La salle 1 du Musée est donc transformée en un lieu de
représentation où les choses ne sont pas ce qu’elles
semblent être. Par exemple, ces colonnes à vérin
qui forment une barrière qu’on peut aisément franchir,
mais qu’on n’ose pas franchir. Suggèrent-elles la
porte d’une prison? Il faut admettre que non. Selon Dallegret,
elles signalent une tension entre la terre et le ciel, entre l’instant
présent vécu ici, au sol, et un temps indéfini
vécu ailleurs, quelque part au-dessus de nos têtes. Ce
sont les tubes néon qui jouent ici le rôle de porte. Ils
tirent leur énergie de cet ailleurs pour illuminer un mur bleu
qui représente le «dehors-futur». Restent dans l’ombre
deux murs gris et un mur rouge formant un «enclos», le «dedans-passé-présent».
Réminiscences fluorescentes est une autre façon de «signaler»
le passage vers un temps reversible; de marquer un moment d’arrêt
entre le passé et le futur d’une chose accomplie dont on
se souvient en une fraction de seconde dans un temps qui appartient
déja à l’avenir. Et c’est précisément
ce que veulent signifier les neuf colonnes à vérin, les
neuf tubes néon et les neuf panneaux disposés à
l’entrée de la salle où sont exposés des
projets réalisés ou en chantier. Le chiffre «9»

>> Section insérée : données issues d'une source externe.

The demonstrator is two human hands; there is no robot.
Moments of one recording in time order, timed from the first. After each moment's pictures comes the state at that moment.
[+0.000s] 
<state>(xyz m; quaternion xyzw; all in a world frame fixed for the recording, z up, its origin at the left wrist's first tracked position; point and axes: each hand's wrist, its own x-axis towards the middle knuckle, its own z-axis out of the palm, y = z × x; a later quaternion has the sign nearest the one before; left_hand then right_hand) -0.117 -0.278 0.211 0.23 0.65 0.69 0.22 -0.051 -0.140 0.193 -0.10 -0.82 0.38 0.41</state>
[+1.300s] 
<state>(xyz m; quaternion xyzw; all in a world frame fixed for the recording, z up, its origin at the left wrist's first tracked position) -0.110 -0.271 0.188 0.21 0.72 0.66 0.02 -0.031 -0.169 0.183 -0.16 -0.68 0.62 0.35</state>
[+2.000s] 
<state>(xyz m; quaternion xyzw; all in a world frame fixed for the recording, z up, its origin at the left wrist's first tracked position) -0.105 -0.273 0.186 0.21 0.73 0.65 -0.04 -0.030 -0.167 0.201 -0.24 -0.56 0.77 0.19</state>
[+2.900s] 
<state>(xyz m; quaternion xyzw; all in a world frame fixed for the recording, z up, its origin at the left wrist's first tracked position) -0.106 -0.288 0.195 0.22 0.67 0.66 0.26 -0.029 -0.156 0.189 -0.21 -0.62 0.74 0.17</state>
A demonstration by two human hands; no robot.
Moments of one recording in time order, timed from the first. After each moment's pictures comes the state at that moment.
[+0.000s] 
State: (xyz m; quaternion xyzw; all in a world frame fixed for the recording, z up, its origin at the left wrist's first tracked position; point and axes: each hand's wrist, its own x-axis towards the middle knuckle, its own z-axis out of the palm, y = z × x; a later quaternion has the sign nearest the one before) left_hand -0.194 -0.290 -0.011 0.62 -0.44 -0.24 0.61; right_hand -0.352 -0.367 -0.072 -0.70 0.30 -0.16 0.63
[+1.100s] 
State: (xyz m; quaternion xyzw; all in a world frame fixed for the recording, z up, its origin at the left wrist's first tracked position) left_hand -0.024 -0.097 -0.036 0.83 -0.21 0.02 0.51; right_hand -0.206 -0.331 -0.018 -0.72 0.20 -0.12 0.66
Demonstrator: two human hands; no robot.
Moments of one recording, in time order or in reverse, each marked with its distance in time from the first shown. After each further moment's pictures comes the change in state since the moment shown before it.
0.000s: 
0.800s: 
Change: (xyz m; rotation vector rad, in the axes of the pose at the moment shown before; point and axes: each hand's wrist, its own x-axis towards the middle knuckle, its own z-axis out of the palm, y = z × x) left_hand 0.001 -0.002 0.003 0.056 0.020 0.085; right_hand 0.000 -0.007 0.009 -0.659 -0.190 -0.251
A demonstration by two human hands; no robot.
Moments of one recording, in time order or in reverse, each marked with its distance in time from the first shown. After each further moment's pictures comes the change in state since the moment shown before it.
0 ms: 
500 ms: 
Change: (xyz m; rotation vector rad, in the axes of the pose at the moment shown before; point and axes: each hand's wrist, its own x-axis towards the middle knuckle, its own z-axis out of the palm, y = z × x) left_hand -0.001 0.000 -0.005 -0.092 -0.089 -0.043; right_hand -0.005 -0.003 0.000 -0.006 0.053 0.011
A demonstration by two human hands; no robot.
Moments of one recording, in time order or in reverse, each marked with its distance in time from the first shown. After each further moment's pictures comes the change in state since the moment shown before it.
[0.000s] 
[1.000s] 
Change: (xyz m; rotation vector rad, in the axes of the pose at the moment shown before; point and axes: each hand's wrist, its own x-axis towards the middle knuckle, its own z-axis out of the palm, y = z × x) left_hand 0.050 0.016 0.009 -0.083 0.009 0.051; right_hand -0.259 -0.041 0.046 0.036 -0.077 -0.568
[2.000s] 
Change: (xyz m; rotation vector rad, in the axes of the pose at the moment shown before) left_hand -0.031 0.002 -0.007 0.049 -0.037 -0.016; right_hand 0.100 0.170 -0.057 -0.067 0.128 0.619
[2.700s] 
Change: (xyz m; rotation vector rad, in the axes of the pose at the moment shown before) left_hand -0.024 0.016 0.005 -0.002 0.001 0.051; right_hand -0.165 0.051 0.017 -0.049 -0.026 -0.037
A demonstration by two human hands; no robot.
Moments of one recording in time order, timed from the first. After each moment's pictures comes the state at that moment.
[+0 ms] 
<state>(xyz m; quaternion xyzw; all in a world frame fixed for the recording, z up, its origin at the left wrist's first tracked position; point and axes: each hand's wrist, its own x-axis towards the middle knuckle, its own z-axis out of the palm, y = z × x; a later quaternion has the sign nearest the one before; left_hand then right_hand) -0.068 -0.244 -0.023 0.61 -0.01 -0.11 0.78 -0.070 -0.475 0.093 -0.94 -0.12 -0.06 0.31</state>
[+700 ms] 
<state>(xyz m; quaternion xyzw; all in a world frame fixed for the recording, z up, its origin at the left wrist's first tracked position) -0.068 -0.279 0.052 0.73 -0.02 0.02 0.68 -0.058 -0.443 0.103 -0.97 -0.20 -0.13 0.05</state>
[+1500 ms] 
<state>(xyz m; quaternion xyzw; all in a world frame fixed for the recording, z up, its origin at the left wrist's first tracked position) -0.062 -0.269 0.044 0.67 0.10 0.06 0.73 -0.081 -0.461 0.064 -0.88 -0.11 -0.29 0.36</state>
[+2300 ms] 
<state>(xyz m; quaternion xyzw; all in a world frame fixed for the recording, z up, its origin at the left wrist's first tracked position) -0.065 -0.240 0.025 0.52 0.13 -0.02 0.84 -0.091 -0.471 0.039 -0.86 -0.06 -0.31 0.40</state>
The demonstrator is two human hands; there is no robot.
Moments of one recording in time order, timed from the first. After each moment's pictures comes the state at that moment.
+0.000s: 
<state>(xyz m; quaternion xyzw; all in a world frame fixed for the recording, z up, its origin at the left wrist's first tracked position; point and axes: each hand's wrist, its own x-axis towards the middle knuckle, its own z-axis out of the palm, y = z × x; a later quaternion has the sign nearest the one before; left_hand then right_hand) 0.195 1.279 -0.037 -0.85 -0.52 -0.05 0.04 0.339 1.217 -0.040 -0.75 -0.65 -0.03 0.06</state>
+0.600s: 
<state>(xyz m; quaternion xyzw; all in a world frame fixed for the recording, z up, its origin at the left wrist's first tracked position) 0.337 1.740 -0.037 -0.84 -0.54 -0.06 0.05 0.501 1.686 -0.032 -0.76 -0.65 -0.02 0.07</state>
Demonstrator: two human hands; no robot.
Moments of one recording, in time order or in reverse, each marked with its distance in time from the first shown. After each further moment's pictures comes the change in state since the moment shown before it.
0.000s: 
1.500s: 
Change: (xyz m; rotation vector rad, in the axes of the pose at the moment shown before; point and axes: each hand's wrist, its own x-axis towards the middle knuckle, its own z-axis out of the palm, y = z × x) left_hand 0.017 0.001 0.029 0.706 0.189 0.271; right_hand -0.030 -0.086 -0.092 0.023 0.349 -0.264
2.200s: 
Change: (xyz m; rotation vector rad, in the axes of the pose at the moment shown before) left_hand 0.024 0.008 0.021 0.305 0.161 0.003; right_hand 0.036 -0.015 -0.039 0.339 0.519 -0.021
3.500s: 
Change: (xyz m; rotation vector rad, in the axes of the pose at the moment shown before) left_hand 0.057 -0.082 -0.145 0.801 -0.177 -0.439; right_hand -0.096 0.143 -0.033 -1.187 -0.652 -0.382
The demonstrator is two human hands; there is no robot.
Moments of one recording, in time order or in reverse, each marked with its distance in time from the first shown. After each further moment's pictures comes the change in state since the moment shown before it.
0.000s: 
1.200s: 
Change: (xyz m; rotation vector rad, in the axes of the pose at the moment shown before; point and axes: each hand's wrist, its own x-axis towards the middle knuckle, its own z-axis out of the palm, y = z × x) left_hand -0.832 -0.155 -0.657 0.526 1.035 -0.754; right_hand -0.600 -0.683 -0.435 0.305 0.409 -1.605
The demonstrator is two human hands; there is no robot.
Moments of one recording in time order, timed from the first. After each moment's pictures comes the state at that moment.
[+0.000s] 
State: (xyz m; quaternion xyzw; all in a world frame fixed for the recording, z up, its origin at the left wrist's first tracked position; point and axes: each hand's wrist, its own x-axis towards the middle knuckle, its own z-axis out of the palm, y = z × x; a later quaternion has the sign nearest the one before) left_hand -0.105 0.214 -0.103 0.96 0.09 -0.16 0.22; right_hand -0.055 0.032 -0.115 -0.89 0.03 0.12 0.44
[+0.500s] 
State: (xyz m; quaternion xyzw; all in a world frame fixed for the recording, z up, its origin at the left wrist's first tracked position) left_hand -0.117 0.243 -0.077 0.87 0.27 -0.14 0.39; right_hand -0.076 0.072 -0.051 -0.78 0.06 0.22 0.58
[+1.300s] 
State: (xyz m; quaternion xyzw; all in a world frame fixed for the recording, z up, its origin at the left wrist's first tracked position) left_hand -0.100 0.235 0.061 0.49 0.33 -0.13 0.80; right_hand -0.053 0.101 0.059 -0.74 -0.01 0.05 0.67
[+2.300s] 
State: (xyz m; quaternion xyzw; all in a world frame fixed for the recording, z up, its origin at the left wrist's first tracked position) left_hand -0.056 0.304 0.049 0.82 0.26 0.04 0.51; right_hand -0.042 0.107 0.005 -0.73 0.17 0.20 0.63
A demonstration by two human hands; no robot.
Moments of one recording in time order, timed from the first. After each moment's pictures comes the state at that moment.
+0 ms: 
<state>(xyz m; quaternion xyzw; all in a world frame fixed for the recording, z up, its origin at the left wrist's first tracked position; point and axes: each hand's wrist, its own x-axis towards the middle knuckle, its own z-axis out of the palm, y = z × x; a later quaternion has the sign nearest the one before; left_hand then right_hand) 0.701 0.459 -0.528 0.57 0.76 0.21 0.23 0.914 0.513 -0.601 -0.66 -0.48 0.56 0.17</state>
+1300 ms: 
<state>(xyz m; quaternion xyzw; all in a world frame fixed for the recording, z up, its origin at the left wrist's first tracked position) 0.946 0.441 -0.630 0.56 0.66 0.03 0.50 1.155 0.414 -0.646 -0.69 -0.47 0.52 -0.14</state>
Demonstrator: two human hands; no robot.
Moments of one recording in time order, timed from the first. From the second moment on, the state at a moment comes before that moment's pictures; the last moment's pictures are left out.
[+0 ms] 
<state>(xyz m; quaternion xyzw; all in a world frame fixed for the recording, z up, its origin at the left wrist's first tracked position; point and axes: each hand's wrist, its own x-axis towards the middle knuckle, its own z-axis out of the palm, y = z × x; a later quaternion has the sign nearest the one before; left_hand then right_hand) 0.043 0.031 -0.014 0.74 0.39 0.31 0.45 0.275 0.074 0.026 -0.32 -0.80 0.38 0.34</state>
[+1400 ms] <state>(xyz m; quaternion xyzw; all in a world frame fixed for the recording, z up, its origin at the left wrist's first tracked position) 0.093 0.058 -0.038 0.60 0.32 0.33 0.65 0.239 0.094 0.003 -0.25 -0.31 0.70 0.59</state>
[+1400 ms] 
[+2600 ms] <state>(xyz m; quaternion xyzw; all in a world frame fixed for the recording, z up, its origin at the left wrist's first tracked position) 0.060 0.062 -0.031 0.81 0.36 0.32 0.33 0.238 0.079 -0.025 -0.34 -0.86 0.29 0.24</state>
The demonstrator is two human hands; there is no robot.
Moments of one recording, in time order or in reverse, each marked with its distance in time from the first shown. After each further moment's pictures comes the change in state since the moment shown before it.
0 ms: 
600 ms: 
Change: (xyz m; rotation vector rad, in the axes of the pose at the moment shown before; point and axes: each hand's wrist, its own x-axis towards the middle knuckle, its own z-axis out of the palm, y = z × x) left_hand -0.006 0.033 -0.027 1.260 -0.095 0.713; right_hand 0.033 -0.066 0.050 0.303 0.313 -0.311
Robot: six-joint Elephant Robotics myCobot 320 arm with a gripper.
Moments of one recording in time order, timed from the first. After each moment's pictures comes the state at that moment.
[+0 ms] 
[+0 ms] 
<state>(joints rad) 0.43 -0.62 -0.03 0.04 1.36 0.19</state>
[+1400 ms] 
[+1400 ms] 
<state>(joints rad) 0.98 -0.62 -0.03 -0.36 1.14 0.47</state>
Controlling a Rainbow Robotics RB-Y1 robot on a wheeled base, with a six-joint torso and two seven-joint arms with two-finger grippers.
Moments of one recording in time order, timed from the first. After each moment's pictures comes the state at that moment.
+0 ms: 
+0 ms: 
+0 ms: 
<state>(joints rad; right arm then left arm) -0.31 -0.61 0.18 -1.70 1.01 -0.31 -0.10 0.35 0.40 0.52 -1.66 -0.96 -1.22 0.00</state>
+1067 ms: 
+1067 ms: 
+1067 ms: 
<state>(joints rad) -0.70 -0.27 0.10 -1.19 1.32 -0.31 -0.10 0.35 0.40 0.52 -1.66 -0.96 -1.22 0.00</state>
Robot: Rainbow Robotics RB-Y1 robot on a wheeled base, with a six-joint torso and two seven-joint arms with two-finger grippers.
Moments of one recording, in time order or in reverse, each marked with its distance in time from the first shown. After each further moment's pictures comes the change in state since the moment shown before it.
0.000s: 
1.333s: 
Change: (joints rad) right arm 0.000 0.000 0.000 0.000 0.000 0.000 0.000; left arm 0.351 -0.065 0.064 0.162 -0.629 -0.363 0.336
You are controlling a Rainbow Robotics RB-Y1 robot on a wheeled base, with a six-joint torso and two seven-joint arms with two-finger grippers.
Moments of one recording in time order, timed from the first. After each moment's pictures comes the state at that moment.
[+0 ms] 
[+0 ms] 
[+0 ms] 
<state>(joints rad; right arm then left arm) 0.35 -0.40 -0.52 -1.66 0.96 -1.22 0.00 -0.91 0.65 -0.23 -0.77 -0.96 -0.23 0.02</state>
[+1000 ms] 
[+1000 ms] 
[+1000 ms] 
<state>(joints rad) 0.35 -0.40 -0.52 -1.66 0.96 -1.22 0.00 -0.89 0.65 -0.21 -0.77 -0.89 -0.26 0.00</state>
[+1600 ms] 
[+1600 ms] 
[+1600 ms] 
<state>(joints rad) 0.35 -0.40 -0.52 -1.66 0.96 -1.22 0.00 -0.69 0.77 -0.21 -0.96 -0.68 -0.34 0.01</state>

indique la fin d’un siècle et anticipe le début
d’un autre, mais il peut aussi indiquer un retour à zéro,
la fin d’une utopie. Le futur n’est-il pas toujours la première
victime d’un présent incapable d’empêcher le
recommencement?
On s’arrête ici dans un lieu de solitude et de silence ou
rien ne semble avoir de l’importance, mais où tout se transforme,
même l’âme. Cet espace est immatériel. Ce n’est
ni celui du dedans ni celui du dehors. Il est indistinctivement le dedans
du dehors et le dehors du dedans. C’est l’espace des dérives
silencieuses et des hallucinations qui se prolongent dans le rêve,
s’éloignent et se rapprochent, tournent sur elles-mêmes
dans une spirale infinie. Là se trouve la réminiscence.
Un rappel au présent de la situation d’avant où
domine l’espoir du futur. Là se trouve la fluorescence.
Une onde de liberté qui se fixe dans la mémoire comme
quelque chose d’intime mais d’innaccessible. Tout cela évoque
un ailleurs qui échappe au déterminisme du temps.